Elizabeth Sigworth Westerberg dissertation defense – November 2
PhD candidate Elizabeth Anne Sigworth Westerberg will be defending her dissertation on Wednesday, November 2, at 10 a.m. Central Time, on-site and online. Her advisor is Qingxia (Cindy) Chen. All are invited.
The in-person event will be held in Room 1402 (14th floor) at 2525 West End Avenue.
For access to the event stream, please contact the department at biostatistics[at]vumc[dot]org.

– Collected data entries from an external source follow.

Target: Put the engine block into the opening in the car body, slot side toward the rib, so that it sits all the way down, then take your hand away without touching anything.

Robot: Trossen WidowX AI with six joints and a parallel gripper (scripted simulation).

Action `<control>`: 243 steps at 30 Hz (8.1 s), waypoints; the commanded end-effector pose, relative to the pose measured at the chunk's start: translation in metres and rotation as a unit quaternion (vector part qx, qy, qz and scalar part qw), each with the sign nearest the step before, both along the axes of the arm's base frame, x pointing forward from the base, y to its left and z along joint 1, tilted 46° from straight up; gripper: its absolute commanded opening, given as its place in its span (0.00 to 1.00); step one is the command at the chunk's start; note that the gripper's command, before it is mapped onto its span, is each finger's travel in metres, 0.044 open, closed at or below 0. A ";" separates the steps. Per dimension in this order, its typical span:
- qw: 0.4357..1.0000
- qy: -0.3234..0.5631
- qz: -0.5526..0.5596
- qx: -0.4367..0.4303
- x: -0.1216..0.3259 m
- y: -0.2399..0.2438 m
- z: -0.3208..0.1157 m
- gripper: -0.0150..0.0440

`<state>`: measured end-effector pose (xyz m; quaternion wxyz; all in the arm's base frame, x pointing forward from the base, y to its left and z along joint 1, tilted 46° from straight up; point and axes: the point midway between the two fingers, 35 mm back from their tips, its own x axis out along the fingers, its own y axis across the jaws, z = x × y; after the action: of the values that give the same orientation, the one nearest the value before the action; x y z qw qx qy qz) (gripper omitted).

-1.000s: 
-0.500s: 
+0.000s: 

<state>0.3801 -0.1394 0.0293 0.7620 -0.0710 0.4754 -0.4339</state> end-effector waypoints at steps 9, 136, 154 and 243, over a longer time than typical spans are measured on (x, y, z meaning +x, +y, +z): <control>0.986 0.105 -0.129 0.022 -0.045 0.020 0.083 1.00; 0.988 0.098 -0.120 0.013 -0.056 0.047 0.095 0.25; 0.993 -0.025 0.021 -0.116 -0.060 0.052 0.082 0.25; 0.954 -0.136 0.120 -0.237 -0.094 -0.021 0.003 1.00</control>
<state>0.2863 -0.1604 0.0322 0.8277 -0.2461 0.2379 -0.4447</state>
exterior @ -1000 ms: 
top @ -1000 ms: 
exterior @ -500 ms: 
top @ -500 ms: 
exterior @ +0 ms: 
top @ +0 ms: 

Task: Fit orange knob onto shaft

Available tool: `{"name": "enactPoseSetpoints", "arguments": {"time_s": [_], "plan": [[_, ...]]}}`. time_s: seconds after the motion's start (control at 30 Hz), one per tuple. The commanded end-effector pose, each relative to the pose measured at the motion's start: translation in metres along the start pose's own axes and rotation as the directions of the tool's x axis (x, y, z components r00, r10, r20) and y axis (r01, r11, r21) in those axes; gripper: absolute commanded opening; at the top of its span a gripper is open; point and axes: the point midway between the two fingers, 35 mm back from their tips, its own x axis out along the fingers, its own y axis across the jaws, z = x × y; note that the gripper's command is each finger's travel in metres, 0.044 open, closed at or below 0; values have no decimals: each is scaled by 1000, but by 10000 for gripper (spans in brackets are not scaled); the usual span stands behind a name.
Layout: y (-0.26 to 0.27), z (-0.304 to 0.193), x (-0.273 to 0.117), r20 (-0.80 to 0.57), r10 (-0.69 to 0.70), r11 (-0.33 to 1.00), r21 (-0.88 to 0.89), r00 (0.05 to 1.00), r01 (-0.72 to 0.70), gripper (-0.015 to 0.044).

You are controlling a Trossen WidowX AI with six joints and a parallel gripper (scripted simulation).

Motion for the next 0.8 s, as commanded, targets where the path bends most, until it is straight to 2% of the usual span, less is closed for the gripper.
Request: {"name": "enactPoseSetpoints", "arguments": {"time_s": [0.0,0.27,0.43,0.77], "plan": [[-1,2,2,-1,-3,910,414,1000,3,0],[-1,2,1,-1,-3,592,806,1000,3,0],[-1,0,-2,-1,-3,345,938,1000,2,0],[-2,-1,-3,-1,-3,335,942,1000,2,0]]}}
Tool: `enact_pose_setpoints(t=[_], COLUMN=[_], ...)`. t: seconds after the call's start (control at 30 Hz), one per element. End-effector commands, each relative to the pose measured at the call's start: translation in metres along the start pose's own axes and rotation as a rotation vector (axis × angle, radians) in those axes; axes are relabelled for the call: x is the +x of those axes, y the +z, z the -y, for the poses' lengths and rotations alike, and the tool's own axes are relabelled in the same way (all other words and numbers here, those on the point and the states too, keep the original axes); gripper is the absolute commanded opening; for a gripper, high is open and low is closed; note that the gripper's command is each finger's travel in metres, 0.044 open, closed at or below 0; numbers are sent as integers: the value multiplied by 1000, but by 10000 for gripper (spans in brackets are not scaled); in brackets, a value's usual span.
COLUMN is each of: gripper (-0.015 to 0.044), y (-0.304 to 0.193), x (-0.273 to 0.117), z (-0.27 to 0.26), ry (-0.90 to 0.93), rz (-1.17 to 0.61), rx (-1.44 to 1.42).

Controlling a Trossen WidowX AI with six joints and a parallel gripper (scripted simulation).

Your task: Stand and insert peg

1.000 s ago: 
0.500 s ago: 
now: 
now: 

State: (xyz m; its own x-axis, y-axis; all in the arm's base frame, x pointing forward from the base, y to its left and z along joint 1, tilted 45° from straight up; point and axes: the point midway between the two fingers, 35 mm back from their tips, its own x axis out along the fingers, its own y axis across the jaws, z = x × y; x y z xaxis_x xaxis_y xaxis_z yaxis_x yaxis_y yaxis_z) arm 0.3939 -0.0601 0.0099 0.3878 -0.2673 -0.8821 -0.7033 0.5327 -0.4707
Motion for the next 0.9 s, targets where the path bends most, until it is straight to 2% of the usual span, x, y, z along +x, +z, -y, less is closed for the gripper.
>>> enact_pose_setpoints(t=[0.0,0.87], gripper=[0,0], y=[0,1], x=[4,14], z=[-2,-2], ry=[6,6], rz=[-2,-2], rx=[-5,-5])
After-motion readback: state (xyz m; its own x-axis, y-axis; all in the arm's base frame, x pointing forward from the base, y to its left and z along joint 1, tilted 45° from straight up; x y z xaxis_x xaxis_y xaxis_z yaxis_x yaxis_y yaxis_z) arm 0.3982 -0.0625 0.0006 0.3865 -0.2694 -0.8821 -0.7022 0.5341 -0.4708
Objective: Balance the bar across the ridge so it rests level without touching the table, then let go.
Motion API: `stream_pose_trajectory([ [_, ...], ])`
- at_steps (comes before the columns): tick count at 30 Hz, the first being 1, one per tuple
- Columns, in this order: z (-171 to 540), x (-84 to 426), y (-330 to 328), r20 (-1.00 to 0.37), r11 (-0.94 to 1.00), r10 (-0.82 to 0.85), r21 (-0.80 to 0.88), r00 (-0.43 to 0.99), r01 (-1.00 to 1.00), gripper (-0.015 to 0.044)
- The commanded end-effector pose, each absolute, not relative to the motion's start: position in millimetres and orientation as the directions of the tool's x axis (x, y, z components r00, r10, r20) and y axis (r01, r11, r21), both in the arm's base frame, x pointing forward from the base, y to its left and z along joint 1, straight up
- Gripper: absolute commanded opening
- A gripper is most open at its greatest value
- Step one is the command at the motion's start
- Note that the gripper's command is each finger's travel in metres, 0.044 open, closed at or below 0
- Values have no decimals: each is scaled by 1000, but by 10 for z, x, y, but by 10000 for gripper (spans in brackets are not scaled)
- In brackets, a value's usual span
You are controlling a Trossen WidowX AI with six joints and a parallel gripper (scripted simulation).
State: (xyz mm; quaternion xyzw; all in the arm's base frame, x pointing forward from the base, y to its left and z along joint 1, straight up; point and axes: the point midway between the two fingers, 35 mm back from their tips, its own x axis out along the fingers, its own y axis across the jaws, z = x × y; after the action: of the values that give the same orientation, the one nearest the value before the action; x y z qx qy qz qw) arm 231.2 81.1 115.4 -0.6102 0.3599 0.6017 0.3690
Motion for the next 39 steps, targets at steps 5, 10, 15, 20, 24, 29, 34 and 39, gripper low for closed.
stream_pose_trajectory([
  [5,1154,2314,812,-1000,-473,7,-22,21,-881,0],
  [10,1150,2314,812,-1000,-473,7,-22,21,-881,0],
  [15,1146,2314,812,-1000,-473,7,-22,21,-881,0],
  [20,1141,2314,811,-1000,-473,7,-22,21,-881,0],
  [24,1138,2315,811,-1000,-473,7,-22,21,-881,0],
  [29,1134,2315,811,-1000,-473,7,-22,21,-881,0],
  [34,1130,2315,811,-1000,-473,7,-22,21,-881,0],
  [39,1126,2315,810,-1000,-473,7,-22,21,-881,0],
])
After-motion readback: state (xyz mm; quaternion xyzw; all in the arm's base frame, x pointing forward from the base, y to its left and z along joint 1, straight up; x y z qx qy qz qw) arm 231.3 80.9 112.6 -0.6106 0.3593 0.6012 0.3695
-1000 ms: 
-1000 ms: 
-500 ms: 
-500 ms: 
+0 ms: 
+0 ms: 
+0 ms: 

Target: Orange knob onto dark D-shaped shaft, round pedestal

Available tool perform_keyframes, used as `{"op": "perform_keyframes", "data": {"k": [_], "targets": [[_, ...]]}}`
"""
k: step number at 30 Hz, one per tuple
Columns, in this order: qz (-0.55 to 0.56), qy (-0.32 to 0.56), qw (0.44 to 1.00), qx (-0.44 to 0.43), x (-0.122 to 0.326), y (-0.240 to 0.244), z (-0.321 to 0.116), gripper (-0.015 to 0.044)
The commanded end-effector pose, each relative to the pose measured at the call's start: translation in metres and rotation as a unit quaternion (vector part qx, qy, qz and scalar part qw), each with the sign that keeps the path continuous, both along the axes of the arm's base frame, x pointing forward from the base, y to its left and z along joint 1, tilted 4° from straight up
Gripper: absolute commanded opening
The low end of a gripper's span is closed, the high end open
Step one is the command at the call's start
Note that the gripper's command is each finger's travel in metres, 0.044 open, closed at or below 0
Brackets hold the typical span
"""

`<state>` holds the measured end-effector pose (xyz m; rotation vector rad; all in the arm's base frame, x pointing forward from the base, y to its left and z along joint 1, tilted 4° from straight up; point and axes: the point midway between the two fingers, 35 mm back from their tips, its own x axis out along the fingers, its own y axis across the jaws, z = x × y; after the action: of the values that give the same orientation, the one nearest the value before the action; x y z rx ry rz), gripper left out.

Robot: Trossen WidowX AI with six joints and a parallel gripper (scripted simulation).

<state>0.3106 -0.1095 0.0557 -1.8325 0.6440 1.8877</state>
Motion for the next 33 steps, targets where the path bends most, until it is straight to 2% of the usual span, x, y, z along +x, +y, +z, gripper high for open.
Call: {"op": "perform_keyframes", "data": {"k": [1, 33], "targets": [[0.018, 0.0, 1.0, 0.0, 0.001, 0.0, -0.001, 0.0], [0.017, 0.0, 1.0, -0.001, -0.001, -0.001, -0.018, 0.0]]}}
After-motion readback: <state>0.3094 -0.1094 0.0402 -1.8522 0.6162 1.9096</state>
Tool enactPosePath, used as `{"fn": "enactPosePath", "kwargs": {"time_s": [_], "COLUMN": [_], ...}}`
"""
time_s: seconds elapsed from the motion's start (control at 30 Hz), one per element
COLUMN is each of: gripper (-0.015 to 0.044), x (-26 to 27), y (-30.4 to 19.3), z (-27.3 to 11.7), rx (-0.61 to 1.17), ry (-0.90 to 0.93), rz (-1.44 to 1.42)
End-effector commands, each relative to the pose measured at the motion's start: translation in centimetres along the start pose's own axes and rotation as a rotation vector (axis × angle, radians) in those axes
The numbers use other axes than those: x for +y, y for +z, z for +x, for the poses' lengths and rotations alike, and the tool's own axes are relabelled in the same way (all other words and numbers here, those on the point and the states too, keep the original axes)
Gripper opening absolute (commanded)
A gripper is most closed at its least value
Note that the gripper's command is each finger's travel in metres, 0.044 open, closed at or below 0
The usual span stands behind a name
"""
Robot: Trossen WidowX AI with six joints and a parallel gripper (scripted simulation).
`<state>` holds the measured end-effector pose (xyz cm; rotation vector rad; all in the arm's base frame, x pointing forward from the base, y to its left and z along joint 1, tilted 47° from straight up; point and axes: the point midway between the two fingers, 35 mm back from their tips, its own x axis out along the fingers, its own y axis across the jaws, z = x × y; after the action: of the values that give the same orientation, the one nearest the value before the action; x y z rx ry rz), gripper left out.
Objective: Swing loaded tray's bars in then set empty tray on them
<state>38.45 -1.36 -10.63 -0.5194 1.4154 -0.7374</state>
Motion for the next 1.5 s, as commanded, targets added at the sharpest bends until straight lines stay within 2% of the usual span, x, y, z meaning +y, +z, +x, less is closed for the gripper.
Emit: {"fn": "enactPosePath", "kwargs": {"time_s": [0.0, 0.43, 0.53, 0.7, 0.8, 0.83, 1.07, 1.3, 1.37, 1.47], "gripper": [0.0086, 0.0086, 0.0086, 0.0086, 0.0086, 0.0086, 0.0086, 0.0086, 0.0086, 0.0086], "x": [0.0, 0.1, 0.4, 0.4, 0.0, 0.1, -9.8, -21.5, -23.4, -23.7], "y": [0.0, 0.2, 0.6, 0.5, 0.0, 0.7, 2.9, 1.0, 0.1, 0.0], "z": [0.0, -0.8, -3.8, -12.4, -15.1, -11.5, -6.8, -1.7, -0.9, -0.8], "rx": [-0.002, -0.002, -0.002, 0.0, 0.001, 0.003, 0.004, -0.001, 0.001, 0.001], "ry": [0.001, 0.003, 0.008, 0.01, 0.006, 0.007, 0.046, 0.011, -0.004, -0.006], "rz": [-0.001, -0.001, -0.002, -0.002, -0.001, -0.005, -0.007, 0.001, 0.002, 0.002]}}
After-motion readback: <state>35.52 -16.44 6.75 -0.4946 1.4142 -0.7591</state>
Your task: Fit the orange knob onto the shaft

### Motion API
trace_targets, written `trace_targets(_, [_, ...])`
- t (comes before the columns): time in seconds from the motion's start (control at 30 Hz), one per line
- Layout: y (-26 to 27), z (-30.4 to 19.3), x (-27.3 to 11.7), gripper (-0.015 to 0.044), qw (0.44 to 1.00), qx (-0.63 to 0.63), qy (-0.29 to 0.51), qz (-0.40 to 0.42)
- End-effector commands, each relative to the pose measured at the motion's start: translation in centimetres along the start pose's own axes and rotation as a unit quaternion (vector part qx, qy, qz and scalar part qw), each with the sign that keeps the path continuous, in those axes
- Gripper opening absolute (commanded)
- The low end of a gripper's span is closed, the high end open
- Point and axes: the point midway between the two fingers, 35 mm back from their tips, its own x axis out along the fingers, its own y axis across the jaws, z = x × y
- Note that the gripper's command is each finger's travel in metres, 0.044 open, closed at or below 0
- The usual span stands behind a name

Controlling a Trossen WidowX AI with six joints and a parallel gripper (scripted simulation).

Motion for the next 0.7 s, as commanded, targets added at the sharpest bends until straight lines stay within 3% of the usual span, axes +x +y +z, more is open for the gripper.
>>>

Improving Inferential and Computational Efficiency for Real-World Data
Large clinical and epidemiological studies allow researchers to study drug and exposure effects across populations and increase the chance of observing rare events. However, with large studies come increased data volume, follow-up time, and overall complexity, necessitating analytical techniques that scale with increasing data sizes or perform efficient analyses on subsets or summaries. In this dissertation, we explored several facets of inferential and computational efficiency in the context of big data. First, we considered a case where complete data is unavailable due to data sharing limitations and developed a Bayesian meta-analysis model that uses clinical trial summary data to estimate equivalent dose pairs of two drugs based on adverse event rates. We demonstrated its efficiency when compared to models fit on individual subject data via simulation study, including under model misspecification. We then applied our method to clinical trial data on two taxane chemotherapy drugs known to cause peripheral sensory neuropathy. Next, we compared methods for estimating time-varying effects in the Cox model, evaluating via simulation five different options in terms of inferential and computational efficiency when applied to effects of varying complexity. We then applied the best performing methods to tumor survival data pulled from Vanderbilt University Medical Center electronic health records, using available ICD-9 codes and drug exposures to estimate the potential time-varying effect of metformin on survival in several tumor types. Finally, we applied the findings of our time-varying effect exploration to two-phase study designs, where inexpensive covariates are available for all participants, but an expensive covariate that is believed to have a time-varying effect is available only for a subset. This work extends on the previous development of a two-phase approach for the Cox proportional hazards model, and uses B-spline sieves to estimate the conditional density of expensive covariates given the available inexpensive covariates. We demonstrated its performance via simulation and comparison to existing methods that incorporate only Phase II data, and finished with an application to the Shanghai Women’s Health Study on the effects of a biomarker of interest over time on colorectal cancer development.